■ Required work
For the string "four", state the number of lines in the data that contain it, and nothing else.

(Dataset excerpts)
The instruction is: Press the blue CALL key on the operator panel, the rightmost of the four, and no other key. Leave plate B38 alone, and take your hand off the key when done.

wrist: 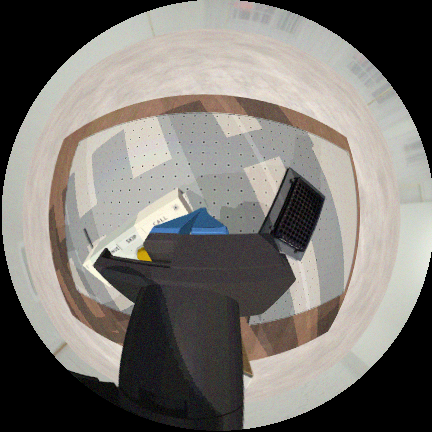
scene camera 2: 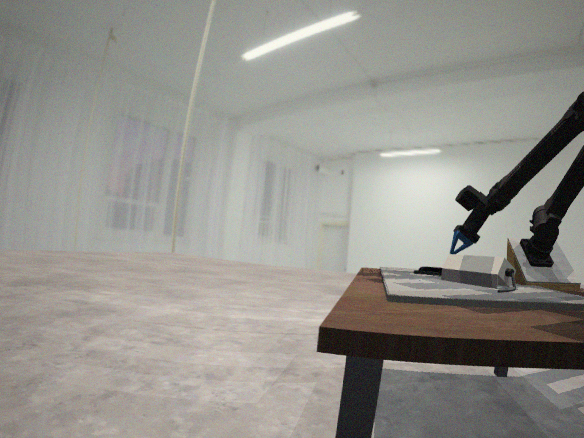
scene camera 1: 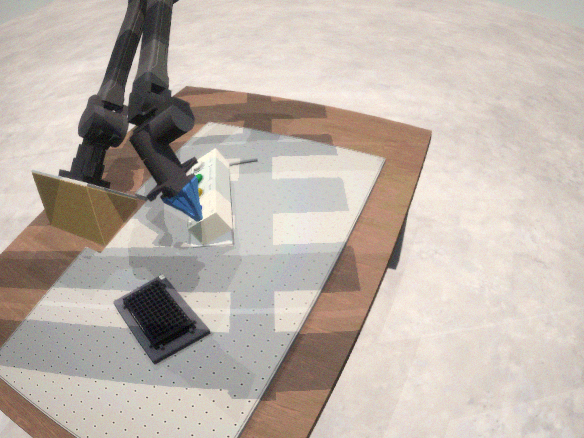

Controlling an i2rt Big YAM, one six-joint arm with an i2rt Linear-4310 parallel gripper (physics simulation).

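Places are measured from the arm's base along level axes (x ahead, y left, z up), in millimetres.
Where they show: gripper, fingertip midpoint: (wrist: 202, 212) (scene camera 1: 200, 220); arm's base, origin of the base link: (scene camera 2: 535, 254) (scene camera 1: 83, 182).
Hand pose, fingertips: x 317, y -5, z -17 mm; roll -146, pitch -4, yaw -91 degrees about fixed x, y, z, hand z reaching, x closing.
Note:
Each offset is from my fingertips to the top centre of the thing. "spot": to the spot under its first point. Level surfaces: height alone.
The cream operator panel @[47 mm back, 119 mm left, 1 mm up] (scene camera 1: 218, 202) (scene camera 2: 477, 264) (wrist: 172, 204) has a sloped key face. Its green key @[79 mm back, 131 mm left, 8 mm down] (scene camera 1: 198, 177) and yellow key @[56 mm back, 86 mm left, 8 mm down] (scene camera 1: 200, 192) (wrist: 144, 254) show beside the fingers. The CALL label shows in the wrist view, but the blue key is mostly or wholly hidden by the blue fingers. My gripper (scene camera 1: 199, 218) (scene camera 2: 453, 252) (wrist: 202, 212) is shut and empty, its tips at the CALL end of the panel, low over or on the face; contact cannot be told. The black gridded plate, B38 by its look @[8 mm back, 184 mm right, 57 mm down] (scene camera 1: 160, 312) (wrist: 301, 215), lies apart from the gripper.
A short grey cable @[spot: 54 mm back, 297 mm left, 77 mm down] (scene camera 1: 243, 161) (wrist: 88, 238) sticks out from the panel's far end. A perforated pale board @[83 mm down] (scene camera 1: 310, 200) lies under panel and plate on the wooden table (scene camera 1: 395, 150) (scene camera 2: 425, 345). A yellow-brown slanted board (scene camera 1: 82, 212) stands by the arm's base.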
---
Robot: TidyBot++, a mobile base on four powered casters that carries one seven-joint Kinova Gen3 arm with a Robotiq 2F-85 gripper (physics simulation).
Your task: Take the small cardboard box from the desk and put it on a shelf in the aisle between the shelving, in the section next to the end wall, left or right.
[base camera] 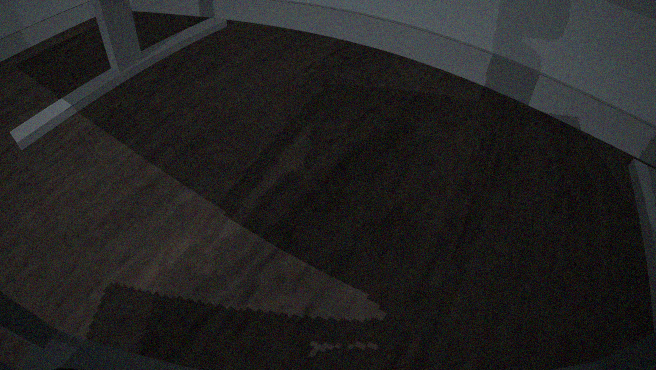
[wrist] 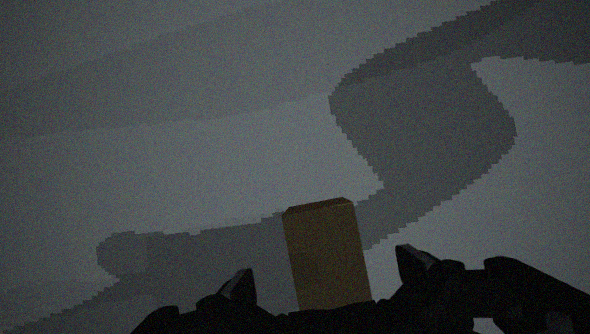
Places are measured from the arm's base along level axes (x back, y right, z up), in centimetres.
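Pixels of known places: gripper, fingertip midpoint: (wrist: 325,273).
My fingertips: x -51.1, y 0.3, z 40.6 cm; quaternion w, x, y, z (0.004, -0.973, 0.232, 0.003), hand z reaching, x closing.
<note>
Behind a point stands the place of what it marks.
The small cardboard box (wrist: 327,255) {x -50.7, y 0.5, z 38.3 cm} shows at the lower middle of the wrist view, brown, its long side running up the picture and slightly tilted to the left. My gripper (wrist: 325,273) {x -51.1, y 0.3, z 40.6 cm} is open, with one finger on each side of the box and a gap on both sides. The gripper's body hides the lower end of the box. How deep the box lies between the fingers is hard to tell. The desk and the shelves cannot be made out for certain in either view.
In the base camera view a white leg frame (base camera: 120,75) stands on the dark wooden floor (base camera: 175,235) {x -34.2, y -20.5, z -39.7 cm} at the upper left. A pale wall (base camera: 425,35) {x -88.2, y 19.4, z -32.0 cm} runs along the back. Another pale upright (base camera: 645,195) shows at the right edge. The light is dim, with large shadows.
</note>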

■ Solution to the problem
2